At that time, P and Y reported this situation to the Ombudsman's Office. There, a socio-semiotic analysis of the news story was conducted. "While the coverage makes the event visible and presents a condemnatory approach to the violence suffered by those interviewed, it reveals sensationalism by encouraging the reproduction of a kiss, and an inappropriate and harmful question was raised by the columnist's intervention when asking about the limits of displays of affection," stated the agency that defends the rights of audiences.

They are requesting police and judicial training on sexual diversity.

Ricardo Villarino, from 100% Diversity and Rights, explained why in many of these cases the aggressors are not identified. “Action is slow. Witnesses don't recognize the situation as a homophobic attack because they don't know how to identify it; the attackers act quickly and knowingly, with tolerance and minimization of the impact by security personnel. And the investigation doesn't usually develop strategies to prosecute the specific violence against LGBT people in their particular contexts and forms.”.

Following the attack in October 2020, the LGBT Ombudsman's Office, part of the Institute Against Discrimination of the Ombudsman's Office of the Autonomous City of Buenos Aires, issued recommendations to the Metropolitan Police, concluding that " the City Police act in a discriminatory manner towards LGBT+ people , in this case two gay men, through: 1. The refusal of two officers to identify the aggressors who were stalking the couple in the area after the attack; 2. The refusal to provide them with immediate medical attention upon request; 3. The treatment without a gender and sexual diversity perspective; 4. The delay in taking their statements, despite them being the only private citizens present at the police station; 5. The systematic alteration of the victims' account; 6. The omission of the real motive for the hate crime and the fact that they were a gay male couple; this had to be repeated, explained, and reinforced on multiple occasions for the officers to understand and record it."

In addition to documenting all the violence they suffered, P and Y requested something that they believe could change things for the future: training for local police officers on sexual diversity, human rights, non-discrimination and dignified treatment; and also courses on sexual diversity for those who work in the Judiciary and in the Public Prosecutor's Offices .

“Not only did the police agency lack perspective and fail to fulfill its basic duties, but it also obstructed the investigation.
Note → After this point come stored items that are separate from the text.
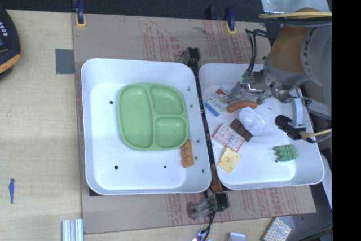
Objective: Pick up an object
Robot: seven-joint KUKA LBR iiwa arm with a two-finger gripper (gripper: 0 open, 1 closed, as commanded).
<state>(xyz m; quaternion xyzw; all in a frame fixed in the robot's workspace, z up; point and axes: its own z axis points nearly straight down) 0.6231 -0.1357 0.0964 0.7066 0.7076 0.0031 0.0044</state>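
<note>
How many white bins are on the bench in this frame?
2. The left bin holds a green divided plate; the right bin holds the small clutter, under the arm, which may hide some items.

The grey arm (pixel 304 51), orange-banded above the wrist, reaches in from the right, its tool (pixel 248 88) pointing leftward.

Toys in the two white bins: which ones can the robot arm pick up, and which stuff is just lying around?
For the job:
gripper
orange toy sausage
yellow cheese wedge
green knobbly toy
white crumpled lump
green divided plastic plate
small brown waffle-like piece

Just lying about:
blue clamps on the cardboard sheet
grey tape patch
</note>
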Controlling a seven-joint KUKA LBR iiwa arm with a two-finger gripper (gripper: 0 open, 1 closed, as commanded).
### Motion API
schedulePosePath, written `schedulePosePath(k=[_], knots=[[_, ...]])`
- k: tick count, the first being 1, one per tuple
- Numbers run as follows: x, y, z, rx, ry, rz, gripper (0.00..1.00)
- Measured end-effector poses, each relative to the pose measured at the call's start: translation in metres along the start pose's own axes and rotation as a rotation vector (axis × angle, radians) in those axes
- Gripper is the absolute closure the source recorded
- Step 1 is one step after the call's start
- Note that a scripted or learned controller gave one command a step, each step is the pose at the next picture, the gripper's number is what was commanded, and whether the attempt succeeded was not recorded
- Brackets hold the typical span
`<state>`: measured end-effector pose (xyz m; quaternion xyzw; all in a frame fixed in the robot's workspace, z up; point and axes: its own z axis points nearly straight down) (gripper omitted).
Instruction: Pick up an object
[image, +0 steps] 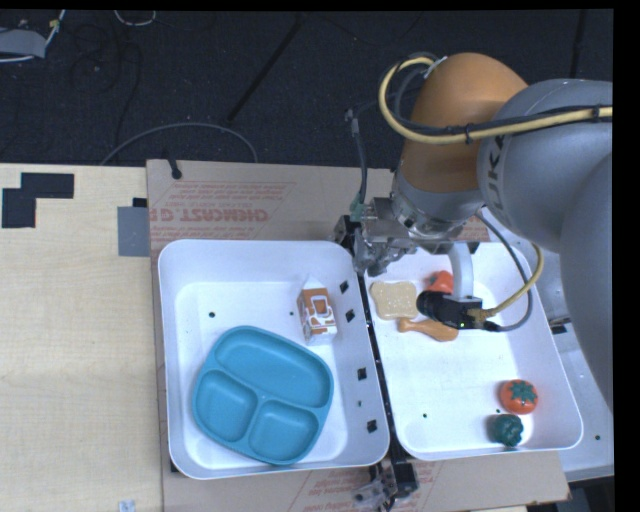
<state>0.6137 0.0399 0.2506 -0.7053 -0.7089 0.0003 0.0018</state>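
Toast slice (394, 297) just below jaws (378, 255).

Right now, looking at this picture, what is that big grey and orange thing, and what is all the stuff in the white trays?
That is a robot arm, seen by one camera above the bench, looking down at a slant. Its task is to pick up an object. Its gripper hangs at the top of the right bin, by a slice of toy bread. That bin also holds a toy tomato and a dark green toy. The left bin holds a blue divided plate and a small orange and white carton. I cannot see anything between the fingers.
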Motion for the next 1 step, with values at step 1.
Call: schedulePosePath(k=[1], knots=[[0.044, -0.0126, 0.0054, 0.002, -0.001, 0.0, 1.0]])
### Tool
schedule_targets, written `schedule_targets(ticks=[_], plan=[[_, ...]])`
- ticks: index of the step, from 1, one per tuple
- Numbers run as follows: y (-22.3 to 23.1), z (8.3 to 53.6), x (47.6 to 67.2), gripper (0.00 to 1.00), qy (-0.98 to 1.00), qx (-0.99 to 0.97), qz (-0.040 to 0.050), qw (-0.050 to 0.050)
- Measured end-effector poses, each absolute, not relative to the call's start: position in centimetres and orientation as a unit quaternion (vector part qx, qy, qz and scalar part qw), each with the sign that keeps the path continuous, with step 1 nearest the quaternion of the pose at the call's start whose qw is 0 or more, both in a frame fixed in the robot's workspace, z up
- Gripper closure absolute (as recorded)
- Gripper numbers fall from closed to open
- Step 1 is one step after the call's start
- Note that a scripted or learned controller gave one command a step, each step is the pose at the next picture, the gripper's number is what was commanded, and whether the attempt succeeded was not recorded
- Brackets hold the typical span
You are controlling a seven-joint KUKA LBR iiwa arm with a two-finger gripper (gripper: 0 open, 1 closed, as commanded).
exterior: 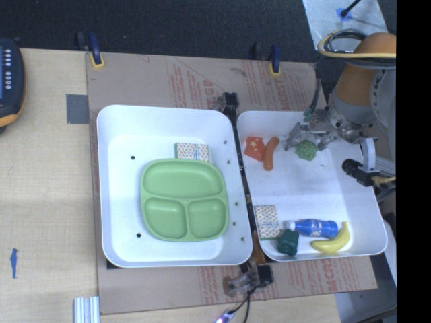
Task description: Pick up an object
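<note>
Hand (308,140) low in right bin (357,200), over green broccoli-like toy (306,151); finger state: can't tell. Step: grasp attempt. Next: close, lift straight up.

- Even, bright overhead light; the two white bins (108,180) read near blown-out, little surface detail.
- Soft, short shadows under the green tray (183,199) and along bin walls.
- Dark floor at top goes almost black.
- Overall softness, low resolution; small items smeared.
- Arm (363,79) at right slightly blurred, edges indistinct.
</note>
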State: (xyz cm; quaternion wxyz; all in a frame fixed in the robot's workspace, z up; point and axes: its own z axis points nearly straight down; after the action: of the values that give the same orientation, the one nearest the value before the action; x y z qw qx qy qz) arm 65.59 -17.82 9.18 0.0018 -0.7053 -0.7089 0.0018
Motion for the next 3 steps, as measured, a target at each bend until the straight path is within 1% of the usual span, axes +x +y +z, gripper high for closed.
schedule_targets(ticks=[1,2,3], plan=[[-21.2,9.2,65.6,0.0,-0.708,-0.706,0.0011,0.001],[-16.9,9.2,65.6,0.0,-0.709,-0.705,0.0016,0.001],[-21.2,9.2,65.6,0.0,-0.708,-0.706,0.0011,0.001]])
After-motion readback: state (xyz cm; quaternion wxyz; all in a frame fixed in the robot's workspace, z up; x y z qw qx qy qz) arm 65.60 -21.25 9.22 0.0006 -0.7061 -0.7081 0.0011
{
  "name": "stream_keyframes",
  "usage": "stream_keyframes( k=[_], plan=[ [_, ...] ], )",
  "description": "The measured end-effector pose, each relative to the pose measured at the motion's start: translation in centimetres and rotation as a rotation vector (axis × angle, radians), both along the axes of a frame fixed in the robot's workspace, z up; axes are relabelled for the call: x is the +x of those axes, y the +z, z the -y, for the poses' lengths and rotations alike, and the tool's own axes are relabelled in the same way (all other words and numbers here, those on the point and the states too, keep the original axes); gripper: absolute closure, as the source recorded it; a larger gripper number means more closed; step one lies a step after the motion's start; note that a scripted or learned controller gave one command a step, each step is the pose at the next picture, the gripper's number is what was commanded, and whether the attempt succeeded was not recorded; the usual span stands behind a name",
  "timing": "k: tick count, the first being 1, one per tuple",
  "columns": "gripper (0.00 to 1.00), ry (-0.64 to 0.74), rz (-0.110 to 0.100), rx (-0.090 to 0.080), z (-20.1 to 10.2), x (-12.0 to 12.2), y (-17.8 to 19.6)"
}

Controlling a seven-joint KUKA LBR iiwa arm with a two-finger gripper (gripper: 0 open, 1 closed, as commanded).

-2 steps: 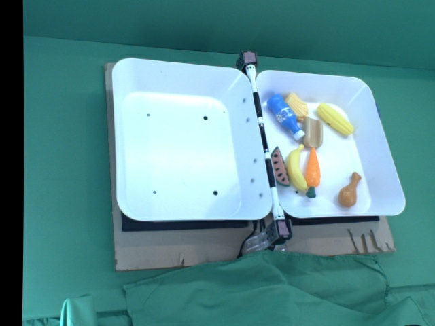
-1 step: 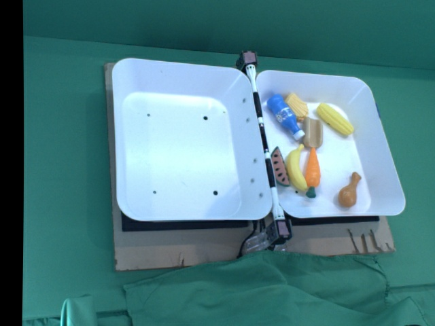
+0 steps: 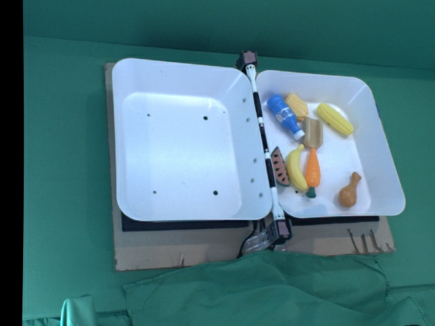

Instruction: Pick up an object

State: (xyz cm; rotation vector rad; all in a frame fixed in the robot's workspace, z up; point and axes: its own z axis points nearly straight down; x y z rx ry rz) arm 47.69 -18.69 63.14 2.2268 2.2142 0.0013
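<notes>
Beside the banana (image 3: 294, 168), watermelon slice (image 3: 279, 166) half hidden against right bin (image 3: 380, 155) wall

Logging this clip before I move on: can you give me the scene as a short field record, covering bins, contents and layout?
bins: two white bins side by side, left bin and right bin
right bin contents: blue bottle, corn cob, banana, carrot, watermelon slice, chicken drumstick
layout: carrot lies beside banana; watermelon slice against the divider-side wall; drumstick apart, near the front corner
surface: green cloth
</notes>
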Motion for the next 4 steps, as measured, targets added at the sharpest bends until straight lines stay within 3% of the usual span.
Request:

Things would have been different if they had pursued and apprehended the attackers. It would have been over. And if there had been cameras, they could have been identified and proven who they were,” P. lamented. 

After the attack, the police said there were no witnesses, “when practically the entire block came out to help us, to come to our aid, to prevent things from getting worse. They [the police] denied it, in addition to arriving late and having seen them escape. They took two hours to take our report, without providing us with medical assistance. Institutionally, they failed.”.

“Now the message is: it goes unpunished,” says P. “There were witnesses who didn’t see it, cameras that didn’t see it. It’s precisely about not wanting to see the homophobia that exists in people, in speeches, and in society .”

At the victims' request, their identities are protected in this article and they are referred to by their initials.